## WORK TO BE COMPLETED
Pull out from the material below all lines with "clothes".

## DATA PROVIDED
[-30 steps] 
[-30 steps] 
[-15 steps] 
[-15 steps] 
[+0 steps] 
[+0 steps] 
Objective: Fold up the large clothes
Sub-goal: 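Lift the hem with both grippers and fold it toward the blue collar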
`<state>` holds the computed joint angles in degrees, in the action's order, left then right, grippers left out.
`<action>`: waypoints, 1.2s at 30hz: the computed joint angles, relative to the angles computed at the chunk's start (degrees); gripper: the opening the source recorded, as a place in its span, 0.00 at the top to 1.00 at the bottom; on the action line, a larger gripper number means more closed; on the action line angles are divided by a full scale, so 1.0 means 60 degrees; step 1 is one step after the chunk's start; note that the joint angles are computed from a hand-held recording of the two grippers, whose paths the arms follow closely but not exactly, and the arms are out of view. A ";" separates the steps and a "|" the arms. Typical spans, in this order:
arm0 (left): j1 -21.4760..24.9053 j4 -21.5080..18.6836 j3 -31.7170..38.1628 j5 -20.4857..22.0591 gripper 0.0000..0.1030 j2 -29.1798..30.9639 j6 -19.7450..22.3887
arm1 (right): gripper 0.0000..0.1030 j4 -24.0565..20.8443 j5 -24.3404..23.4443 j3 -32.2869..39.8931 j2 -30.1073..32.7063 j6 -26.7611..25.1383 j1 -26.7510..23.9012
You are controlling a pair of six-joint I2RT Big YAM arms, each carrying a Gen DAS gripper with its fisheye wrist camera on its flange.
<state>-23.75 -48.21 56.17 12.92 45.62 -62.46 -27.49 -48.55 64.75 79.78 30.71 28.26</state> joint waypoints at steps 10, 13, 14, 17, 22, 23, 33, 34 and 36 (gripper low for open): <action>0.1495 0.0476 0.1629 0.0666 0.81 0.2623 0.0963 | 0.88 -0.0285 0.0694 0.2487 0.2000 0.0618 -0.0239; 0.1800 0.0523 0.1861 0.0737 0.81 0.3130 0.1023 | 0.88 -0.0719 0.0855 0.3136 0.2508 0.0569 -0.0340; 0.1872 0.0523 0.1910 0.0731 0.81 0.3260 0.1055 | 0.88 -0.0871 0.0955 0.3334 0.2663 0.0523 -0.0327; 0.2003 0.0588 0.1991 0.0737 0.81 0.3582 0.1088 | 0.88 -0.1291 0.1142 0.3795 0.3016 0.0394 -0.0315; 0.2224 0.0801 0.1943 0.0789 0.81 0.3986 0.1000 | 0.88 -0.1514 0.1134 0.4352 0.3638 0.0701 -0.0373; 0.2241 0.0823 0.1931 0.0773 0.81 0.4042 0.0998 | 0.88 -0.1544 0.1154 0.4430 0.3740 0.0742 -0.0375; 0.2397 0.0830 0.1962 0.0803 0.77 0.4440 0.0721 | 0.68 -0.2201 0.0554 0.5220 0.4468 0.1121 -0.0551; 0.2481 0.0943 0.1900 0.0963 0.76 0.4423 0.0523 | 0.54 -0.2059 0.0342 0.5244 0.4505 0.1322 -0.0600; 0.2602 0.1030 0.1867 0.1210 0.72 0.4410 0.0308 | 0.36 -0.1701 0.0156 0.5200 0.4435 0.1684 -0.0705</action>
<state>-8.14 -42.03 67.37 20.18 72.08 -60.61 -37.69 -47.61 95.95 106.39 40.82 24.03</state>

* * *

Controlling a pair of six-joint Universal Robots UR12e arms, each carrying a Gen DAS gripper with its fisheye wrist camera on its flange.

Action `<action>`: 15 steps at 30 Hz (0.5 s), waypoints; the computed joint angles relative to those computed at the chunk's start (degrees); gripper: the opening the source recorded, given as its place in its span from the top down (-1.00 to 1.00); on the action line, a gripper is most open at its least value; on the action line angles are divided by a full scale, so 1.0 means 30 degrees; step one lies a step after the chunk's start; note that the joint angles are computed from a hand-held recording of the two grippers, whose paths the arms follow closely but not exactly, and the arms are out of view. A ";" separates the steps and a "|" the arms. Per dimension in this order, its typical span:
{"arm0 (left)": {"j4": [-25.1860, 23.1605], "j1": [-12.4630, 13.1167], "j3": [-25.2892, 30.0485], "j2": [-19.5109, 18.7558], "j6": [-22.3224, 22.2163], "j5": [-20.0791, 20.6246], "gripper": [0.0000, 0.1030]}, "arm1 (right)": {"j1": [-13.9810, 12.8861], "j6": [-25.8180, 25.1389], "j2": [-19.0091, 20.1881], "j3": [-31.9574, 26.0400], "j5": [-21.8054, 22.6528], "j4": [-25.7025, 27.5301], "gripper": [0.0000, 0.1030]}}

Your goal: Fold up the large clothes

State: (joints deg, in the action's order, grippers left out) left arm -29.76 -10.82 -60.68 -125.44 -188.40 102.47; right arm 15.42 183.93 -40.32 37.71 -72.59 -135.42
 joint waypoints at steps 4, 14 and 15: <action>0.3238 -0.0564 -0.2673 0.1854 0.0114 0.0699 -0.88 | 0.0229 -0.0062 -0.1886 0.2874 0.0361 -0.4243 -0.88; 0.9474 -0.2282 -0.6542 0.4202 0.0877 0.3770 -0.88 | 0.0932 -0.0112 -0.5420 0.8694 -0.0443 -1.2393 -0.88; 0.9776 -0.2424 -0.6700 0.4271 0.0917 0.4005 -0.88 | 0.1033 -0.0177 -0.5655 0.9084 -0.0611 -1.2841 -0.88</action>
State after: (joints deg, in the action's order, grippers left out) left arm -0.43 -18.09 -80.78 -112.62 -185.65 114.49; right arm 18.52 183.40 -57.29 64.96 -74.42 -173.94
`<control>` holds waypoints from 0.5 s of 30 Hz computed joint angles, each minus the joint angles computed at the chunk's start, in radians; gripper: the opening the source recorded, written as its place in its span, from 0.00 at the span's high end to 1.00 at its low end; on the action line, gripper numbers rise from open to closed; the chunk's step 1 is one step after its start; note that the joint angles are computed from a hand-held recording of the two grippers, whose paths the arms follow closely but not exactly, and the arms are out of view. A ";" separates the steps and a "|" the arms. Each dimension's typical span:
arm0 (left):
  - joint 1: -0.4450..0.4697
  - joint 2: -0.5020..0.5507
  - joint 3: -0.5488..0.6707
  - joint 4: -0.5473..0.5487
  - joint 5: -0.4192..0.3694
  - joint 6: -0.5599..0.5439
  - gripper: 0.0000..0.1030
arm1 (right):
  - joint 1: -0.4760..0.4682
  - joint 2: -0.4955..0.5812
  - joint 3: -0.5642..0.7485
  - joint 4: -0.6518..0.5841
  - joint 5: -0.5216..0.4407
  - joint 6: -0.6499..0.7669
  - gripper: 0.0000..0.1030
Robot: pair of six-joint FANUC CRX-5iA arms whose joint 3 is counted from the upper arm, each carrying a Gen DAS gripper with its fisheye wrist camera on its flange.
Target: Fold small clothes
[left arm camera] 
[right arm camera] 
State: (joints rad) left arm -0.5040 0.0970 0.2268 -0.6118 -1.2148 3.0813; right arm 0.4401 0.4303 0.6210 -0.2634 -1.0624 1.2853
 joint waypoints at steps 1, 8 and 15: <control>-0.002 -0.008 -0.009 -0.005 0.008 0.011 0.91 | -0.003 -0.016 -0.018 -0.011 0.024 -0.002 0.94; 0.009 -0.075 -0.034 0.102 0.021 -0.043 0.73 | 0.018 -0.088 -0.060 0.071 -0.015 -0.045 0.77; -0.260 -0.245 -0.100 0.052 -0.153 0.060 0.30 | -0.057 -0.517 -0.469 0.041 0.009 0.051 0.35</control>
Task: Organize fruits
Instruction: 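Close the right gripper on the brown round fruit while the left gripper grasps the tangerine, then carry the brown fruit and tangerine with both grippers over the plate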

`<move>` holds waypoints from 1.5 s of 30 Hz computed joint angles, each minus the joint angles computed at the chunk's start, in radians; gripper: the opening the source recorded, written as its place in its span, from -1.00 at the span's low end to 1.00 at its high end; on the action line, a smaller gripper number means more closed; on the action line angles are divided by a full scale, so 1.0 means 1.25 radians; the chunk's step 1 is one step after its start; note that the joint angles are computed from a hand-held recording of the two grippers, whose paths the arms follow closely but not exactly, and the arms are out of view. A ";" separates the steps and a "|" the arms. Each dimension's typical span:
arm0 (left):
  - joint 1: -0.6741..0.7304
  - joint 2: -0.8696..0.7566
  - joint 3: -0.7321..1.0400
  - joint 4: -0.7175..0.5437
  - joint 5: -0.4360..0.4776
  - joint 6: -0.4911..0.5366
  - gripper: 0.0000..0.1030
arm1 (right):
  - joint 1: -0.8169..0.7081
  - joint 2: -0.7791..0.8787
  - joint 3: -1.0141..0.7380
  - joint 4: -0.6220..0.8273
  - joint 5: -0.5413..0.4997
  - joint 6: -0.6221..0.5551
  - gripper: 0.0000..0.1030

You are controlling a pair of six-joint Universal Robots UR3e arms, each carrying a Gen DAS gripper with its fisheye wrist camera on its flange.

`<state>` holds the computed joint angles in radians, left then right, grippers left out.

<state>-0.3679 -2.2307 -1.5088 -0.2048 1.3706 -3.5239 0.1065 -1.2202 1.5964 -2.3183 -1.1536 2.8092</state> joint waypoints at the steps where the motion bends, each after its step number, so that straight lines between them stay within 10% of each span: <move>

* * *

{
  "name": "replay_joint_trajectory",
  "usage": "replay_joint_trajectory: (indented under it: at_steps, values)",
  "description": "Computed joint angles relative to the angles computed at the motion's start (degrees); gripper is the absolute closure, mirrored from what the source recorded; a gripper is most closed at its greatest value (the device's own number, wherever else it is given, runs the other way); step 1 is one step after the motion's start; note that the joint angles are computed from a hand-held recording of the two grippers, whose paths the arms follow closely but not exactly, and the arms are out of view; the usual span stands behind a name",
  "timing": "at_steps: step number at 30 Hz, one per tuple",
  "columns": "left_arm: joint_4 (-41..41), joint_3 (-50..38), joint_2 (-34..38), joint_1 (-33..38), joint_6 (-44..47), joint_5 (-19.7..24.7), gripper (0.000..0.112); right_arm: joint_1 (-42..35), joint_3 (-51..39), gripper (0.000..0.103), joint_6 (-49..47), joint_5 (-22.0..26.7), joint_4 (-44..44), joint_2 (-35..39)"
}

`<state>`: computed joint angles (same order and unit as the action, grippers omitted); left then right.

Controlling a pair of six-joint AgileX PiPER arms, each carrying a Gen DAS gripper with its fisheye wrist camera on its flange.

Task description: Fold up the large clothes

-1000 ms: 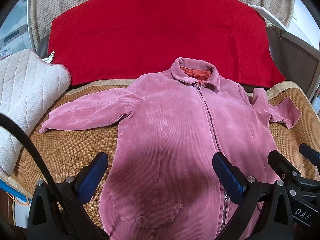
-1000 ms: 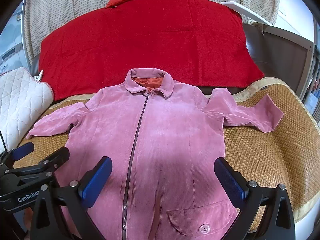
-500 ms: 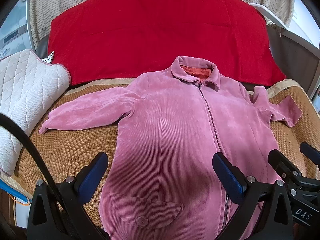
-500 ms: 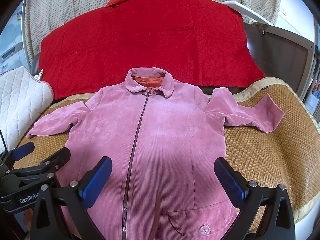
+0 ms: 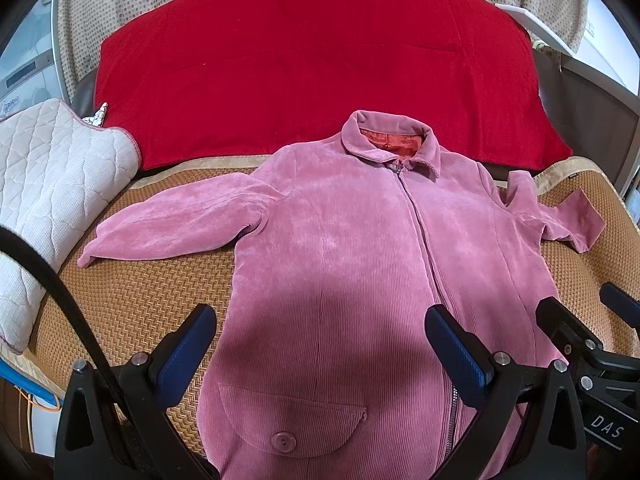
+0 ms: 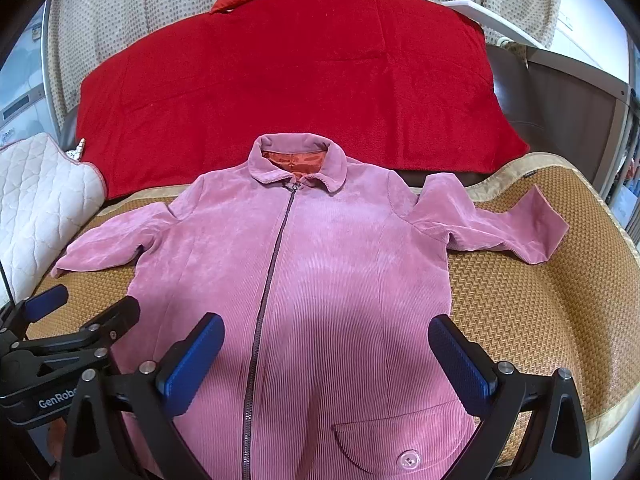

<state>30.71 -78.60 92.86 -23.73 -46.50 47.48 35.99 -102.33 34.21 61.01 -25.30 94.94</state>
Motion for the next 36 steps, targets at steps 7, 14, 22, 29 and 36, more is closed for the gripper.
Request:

## EXERCISE RESPONSE
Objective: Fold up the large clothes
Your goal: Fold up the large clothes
Target: Fold small clothes
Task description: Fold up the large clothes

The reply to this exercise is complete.